Polywagal theory often uses a “ladder” analogy. There is a dorsal vaginal state at the bottom of the ladder, also known as “freeze state”. This occurs when stabilization and fear behavior, and heart rate and blood pressure can fall.

When you feel a glimpse

The goal is to reach the “top” of the ladder – the abdominal vaginal state, which is associated with social engagement and safety. It activates Nervous system (Which is also known as rest-and-digestion) and puts the body in homeostasis. Spending more time in this state reduces the risk of disease.

How to work glimpses

The word “glimmer” was popularized by Deb Dana, LCSW. Tiger cues are – accurate or not – who carry the body in them fight or flight Or freeze states. Glimers are also signs, but are signs that take the body in the spirit of safety and connection and to the abdominal vaginal state.

While most of the activity on the Polywagal ladder is involuntary, it is involuntary Is It is possible to regulate your place on the ladder.

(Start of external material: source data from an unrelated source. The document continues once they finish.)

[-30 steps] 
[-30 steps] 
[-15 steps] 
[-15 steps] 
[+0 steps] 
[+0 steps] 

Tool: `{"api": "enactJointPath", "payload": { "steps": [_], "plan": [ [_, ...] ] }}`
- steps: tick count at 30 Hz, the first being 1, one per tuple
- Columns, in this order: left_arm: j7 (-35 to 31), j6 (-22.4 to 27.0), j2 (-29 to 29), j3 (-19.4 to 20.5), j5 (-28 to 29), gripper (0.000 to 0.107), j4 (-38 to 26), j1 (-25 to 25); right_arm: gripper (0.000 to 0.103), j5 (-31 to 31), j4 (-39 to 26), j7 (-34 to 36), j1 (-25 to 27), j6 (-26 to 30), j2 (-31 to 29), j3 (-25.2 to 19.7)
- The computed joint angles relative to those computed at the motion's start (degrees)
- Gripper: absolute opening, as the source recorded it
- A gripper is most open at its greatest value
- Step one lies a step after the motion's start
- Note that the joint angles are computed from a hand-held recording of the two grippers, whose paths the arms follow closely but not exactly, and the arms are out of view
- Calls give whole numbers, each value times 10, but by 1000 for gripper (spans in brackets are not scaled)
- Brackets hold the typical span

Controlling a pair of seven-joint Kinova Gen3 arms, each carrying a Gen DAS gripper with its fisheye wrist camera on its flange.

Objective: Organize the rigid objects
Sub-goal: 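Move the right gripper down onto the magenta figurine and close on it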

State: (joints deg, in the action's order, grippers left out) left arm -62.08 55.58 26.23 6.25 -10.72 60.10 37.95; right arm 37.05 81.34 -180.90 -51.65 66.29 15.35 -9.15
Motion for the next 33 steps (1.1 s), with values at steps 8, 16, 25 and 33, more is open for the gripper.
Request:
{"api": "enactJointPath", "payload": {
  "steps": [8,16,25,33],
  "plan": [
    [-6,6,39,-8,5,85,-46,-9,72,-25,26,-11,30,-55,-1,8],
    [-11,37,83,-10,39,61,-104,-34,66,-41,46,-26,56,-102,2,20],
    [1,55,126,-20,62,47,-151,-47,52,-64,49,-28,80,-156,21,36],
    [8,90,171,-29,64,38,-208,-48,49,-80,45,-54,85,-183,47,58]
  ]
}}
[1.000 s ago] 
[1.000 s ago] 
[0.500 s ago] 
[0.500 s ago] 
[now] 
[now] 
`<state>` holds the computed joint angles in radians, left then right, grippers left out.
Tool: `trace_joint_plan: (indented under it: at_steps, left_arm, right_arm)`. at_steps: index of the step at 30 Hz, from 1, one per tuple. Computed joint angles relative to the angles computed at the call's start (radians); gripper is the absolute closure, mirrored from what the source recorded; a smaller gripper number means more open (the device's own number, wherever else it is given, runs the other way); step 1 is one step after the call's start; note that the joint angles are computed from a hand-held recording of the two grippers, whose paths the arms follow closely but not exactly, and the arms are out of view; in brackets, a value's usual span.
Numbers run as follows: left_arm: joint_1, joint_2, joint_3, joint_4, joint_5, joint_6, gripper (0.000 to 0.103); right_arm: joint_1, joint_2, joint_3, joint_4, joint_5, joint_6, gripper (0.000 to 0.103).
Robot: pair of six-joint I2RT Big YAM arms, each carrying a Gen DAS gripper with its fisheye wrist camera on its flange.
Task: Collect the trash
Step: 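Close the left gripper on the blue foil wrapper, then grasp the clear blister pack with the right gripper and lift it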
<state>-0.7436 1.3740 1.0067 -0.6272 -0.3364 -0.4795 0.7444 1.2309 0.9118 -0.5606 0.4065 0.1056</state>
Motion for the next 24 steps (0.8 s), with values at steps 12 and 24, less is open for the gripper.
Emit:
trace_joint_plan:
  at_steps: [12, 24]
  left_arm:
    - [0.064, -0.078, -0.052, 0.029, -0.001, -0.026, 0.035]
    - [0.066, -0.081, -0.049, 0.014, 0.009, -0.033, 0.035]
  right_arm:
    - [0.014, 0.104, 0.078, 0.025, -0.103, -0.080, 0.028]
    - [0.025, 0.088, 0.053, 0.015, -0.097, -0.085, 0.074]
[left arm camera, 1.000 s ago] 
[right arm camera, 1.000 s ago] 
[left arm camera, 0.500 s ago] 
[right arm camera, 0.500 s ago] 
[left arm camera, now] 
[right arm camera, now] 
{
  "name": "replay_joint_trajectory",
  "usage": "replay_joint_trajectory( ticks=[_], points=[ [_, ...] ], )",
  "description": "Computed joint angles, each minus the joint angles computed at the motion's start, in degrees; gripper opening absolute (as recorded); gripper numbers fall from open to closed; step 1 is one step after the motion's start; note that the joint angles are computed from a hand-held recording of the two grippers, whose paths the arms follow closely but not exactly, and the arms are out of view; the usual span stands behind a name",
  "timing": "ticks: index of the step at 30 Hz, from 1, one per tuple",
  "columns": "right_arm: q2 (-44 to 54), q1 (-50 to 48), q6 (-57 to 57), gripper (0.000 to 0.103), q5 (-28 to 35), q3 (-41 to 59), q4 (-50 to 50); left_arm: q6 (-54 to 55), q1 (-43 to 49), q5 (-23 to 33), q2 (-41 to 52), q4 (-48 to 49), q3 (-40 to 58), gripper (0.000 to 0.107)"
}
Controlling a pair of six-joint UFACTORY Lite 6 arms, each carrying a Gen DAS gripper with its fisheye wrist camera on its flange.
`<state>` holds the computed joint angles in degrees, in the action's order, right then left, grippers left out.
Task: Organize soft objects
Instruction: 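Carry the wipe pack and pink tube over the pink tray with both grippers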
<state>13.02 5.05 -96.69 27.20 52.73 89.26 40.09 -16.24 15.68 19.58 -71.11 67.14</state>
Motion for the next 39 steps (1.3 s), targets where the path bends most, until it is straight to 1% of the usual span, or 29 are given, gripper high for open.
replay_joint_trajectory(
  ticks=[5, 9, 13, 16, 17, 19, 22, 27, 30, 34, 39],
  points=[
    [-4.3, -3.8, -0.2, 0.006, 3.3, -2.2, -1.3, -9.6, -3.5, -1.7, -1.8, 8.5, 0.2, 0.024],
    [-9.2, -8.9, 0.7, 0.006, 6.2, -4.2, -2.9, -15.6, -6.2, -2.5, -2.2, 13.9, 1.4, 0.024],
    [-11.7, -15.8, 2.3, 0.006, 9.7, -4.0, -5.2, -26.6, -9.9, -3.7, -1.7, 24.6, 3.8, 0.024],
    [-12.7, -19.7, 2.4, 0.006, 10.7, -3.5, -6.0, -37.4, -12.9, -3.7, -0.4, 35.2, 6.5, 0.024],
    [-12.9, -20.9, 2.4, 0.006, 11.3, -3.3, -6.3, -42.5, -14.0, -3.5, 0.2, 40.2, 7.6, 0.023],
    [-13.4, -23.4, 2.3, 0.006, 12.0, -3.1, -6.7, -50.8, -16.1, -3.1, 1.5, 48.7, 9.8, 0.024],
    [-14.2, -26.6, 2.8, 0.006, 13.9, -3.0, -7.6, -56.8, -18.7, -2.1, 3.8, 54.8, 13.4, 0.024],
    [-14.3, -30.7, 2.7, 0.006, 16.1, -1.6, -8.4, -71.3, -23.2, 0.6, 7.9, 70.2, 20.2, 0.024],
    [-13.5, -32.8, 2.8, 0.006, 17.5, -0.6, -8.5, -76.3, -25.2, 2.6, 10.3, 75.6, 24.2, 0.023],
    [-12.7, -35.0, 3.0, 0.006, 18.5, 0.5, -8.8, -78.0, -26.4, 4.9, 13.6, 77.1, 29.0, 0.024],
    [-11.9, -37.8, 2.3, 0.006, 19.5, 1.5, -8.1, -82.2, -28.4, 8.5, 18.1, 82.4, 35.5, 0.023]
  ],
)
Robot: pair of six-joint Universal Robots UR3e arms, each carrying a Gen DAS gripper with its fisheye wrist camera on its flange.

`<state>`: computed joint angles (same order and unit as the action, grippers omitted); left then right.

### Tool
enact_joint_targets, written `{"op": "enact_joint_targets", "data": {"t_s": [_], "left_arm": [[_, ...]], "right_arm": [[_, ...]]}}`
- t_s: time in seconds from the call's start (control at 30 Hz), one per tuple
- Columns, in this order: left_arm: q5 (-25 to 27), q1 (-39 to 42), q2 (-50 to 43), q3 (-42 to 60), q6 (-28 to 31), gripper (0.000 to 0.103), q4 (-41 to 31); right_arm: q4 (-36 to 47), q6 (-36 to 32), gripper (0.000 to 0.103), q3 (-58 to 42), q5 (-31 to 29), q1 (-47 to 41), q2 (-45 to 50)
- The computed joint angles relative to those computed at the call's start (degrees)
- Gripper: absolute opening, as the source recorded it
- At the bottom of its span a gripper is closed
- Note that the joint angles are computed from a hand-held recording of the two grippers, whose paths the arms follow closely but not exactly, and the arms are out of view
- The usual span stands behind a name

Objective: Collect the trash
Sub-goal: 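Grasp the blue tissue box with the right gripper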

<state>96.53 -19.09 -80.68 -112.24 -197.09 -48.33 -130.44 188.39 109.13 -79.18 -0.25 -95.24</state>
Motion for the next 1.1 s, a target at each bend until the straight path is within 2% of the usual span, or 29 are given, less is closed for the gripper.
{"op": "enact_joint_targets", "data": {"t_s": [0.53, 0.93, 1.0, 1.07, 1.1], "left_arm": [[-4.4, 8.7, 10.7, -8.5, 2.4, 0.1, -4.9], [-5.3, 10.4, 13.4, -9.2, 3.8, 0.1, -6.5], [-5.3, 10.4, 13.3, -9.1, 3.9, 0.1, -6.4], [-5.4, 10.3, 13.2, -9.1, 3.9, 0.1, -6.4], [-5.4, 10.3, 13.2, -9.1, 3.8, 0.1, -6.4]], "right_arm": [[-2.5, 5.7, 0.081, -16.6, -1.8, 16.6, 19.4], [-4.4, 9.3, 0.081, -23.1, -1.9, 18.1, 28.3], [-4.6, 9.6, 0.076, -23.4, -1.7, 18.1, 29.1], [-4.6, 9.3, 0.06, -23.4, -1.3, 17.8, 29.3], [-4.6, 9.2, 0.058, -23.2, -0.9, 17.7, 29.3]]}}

For example, something like this Deepening You can move Ventral Vejal State from fighting or flight and start down-to-regulations. However.

How to find more glimpses

You might recognize Runs Relatively early in your life, but it can be difficult for you to access. It can be helpful in mindfulness or any kind of practice Base activity Before you try to discover your glimals.

Search your glimpses

Think of a moment – no matter how fleeting it is – where you were safe and connected, whether with yourself or with others. Glimers will feel a bit different in everyone’s body, but they usually look at the warm and fuzzy feelings where you feel comfortable and safe.

The way triggers can be both internal and exterior – from an idea about a painful situation that spontaneously comes to a song that triggers acute feelings associated with a position – so can make a glimpse. In fact, one person’s trigger can be a glimpse of another person.

How to identify your glimals

This can be helpful in keeping an eye on your glimals, such as you can keep a track of trigger or other negative thoughts. You can do it magazine Or in a note app on your phone. If you need help in the beginning to identify them, try these exercises below:

  1. Close your eyes and take a picture of a moment of peace. This can be anything from the place where you are only, you have seen only photos, a place you have only seen in your imagination. If you want to spend time there, a picture of it can be easily available, or make a picture of it yourself.
  2. Think about what safe and care you have taken as a childIf there is any method you can access as an adult. If you do not feel safe and take care as a child, think what you can do what you want to have. Is there a person who can embrace you, or can you condole yourself by embracing yourself or naping under a weighted blanket?
  3. Think about a loved oneA picture of a person who you can fully relax and be around yourself. If not, the picture that someone has in your life may feel like this. If this is someone you know, spend time with them if you can call or give them. If it is not a person you know, watch a film or listen to a song that reminds you of someone with these characteristics.

Techauve

Glimers can be small, but they can have a major impact on your mental health and well -being. By paying attention to those things that bring you happiness, you can start to focus your attention away from the feelings of stress and relax. The more you tune in these moments, the better you will be able to keep those feelings of safety and connection, as you go about your day.


By Theodora Blancfield, AMFT

Theodora Blancfield is an associate marriage and family physician and mental health writers who use their experiences to help others. She holds a master’s degree in clinical psychology from the University of Antiook and is a board member of the Still Eye run, a non-profit for runners up mental health awareness. Theodora is published on sites including women’s health, bustle, healthline, and more and quoted in sites including New York Times, Shape and Mary Claire.